§ WORK INSTRUCTIONS: Below are the records; collect from them each line containing the string "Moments".
[DATA SUPPLIED Boundary: Start]
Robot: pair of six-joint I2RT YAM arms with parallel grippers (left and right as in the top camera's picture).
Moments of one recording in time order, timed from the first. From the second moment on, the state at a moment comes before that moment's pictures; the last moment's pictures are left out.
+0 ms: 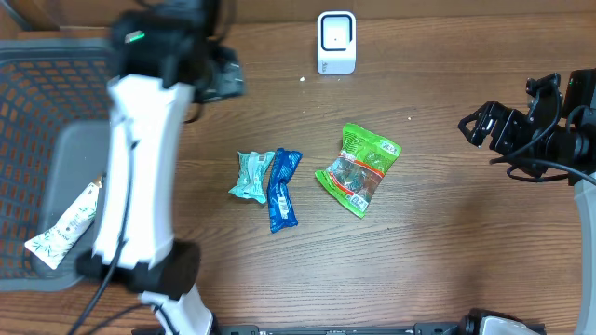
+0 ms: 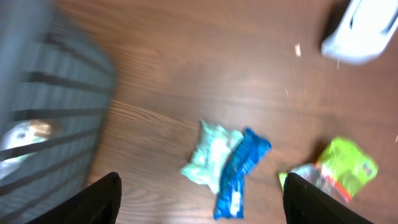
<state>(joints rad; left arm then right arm) -0.18 1.88 2.42 -1.68 -0.18 -0.47 -0.21 1.36 1.38 -1.12 -0.43 0.25</state>
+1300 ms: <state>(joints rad) 0.77 1.57 1.08 -0.71 0.04 -0.79 -0.21 1.36 1.38 -1.13 -0.46 0.25</state>
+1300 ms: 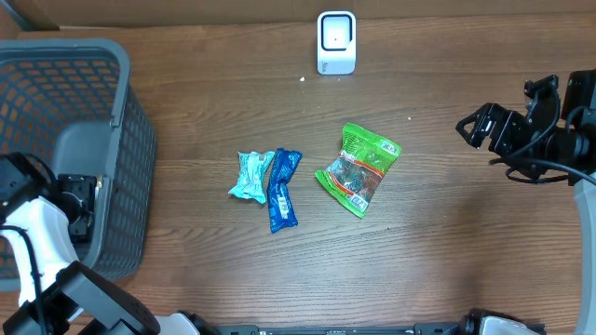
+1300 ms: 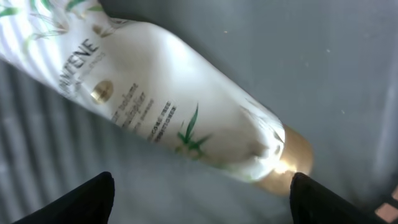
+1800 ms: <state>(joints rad) 0.77 1.68 1.03 -0.51 0.08 -0.85 -0.21 1.36 1.38 -1.13 -0.46 0.25</state>
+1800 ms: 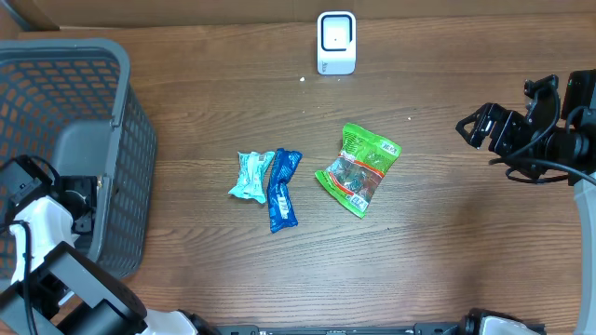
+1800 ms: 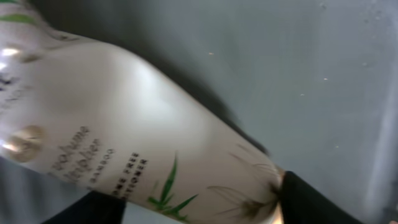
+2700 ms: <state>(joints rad) 0.58 1.71 1.07 -0.57 0.12 -0.52 -0.21 1.36 1.38 -1.13 -0.46 0.25</state>
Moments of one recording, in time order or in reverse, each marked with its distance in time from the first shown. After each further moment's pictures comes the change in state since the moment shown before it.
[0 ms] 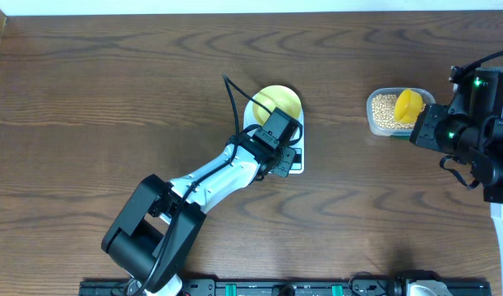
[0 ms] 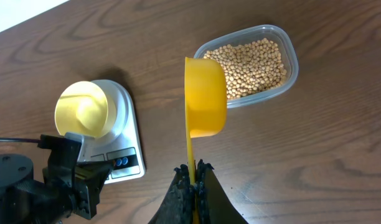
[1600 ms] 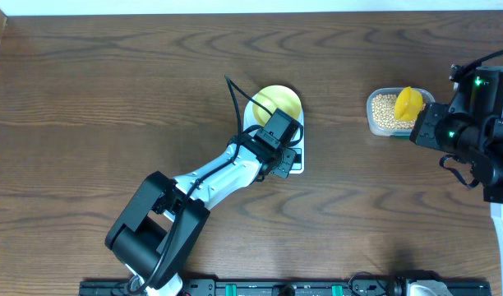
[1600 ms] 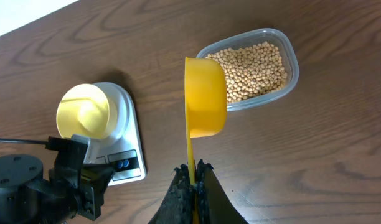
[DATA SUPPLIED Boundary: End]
§ OUTPUT:
Moments of one recording in time order, timed from the first. From the second moment on, the state at a moment comes before that moment's pictures; the last moment's pictures are left out.
Moments of one recording, in time order or in reverse, each marked with its distance in time from the first shown. After each further moment's pictures comes the change in state since the moment shown before it.

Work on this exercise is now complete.